Neurons in the hidden layers detect features of the modeled system. If you use your neural network to model some complicated system with complex behavior influenced by many different factors, then you need many hidden neurons (maybe hundreds of thousands) and more than one hidden layer (but most often two layers are enough). If you use less hidden neurons than required, then your solution will show a kind of an averaged behavior of your real system, where some features are averaged out (or not noticed by your neural network). Here, it is just a simple toy example, so one hidden layer with ten neurons seems to be enough.

2. Hello,

what do values 0.8 and 0.2 represent in here?

Thank you very much

• Hi,

0.8 and 0.2 are thresholds.

If y1 = 1 and y2 = 0 then the letter is exactly T. If y1 = 0 and y2 = 1 then the letter is exactly U. If the letters differ somewhat (but not much) from T and U, then y1 0 but close to 0. I chose 0.8 and 02. somewhat arbitrarily, so that 0.8 is close to 1 and 0.2 is close to 0. If 1 < y1 < 0.8 and 0.2 < y2 < 0 then the letter is not far from T. If 1 < y2 < 0.8 and 0.2 < y1 < 0 then the letter is not far from U.

• HI,

Thank you , I understand that now. I modified the code a bit ,so now it is trained for 3 patterns of U and 3 patterns of T.So when i type disp(y) I get a 2*6 matrix with threshold values.

so if i type the conditions now in order to identify a distorted letter ‘T’

if (y(1)> 0.8 & y(2) < 0.2)
disp('Looks like T')
elseif (y(1) 0.8)
disp('Looks like U')

is it still right ? I mean do I have to make changes since I trained the network for 6 inputs. What exactly do I accomplish by training it for 6 inputs?
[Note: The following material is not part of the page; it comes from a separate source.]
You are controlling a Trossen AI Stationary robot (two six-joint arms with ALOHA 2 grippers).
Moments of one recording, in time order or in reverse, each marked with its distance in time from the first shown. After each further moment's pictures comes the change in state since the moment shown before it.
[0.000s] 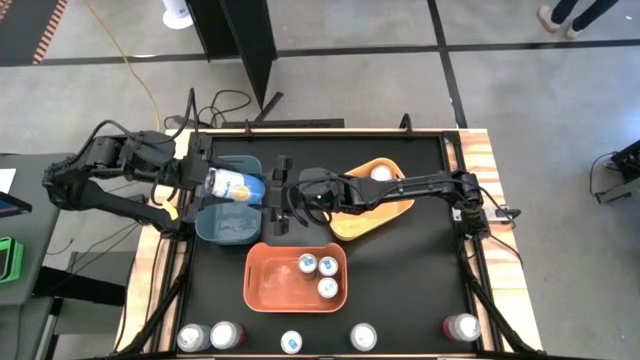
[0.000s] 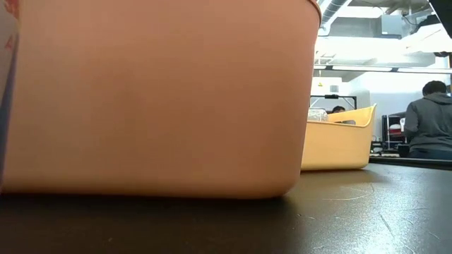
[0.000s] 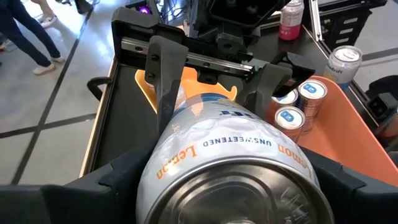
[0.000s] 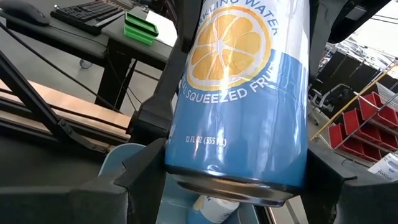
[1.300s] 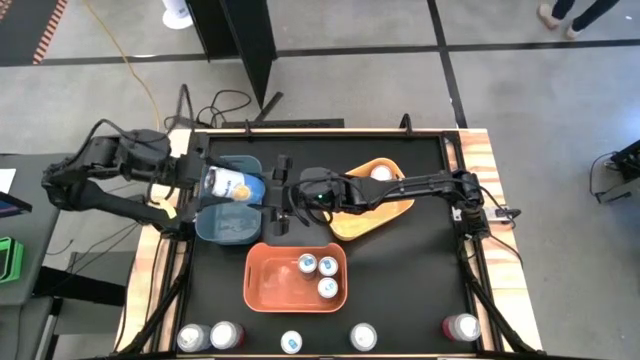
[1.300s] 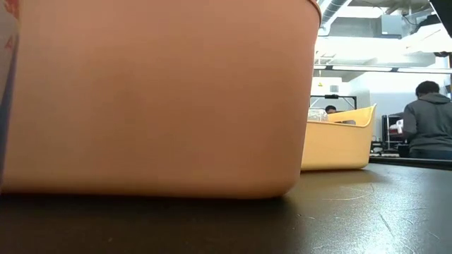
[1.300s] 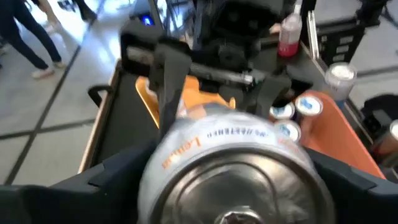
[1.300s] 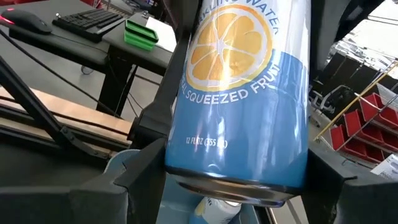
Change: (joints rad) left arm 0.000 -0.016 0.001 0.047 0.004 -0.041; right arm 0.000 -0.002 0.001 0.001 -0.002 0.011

Do i get the average of the threshold values so i can use much accurate values other than 0.8 and 0.2

0.9454486 0.9499079 0.9499079 0.0674465 0.0617696 0.0621104

0.0491076 0.0448377 0.0448377 0.9401655 0.9428039 0.9429812

Thank you very much..

• There’s a misprint in my code. I have corrected it in the post now. The line
elseif (y(1) 0.8)
should be replaced with
elseif (y(2)> 0.8 & y(1) < 0.2)

Everything else should be the same also in your case. Now try giving it some modified letters. It should recognise them if they don't differ much from T or U.

• Thanks a million sir ,this is really helpful.Keep up the good work !!!

3. Thanks a million sir ,this is really helpful.Keep up the good work !!!